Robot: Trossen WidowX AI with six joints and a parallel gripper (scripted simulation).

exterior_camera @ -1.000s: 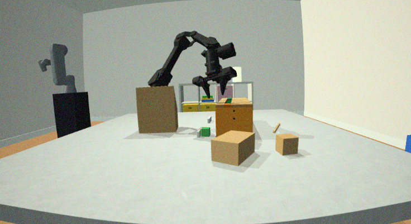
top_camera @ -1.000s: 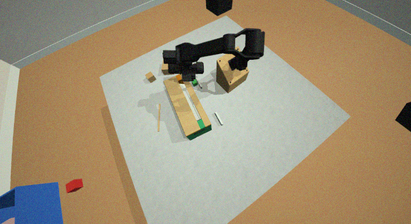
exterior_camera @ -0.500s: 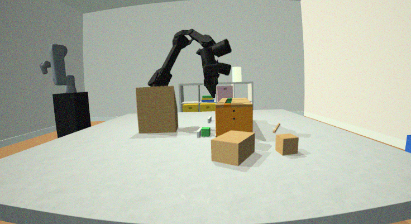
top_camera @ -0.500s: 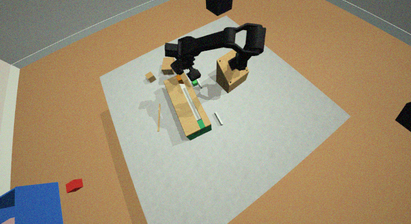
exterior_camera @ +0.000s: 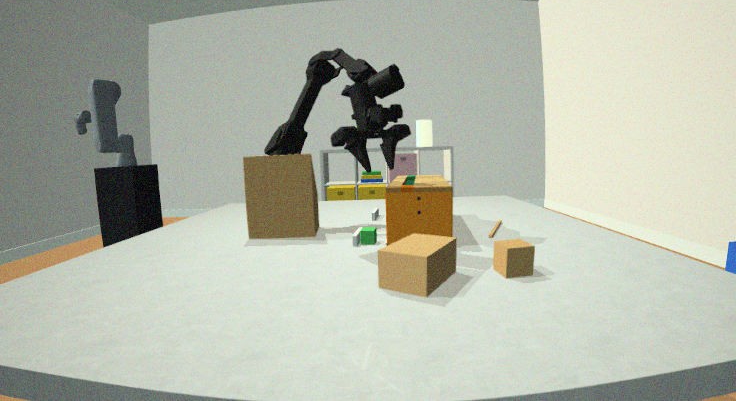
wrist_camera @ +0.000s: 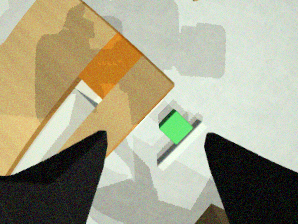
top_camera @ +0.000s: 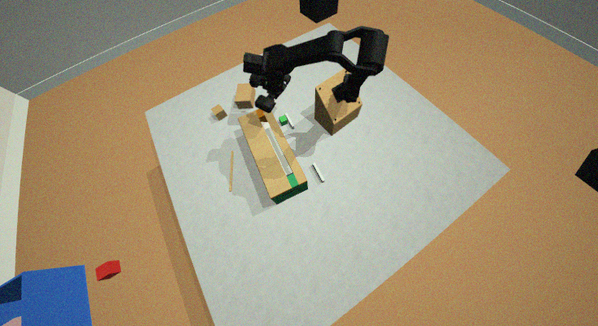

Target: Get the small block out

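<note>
Now: gripper tip 150 mm above the green block and 30 mm past it. Also, from my gripper tip: thin stick (300 mm ahead, 160 mm below, 60 mm to the left).
</note>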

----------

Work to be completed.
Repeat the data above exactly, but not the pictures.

Result for this exercise.
Robot: Trossen WidowX AI with six joints and a parallel gripper (scripted simulation).

exterior_camera @ -1.000s: 
top_camera @ -1.000s: 
exterior_camera @ -0.500s: 
top_camera @ -0.500s: 
exterior_camera @ +0.000s: 
wrist_camera @ +0.000s: 
top_camera @ +0.000s: 

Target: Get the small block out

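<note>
Now: gripper tip 150 mm above the green block and 30 mm past it. Also, from my gripper tip: thin stick (300 mm ahead, 160 mm below, 60 mm to the left).
</note>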

That finishes the answer to the exercise.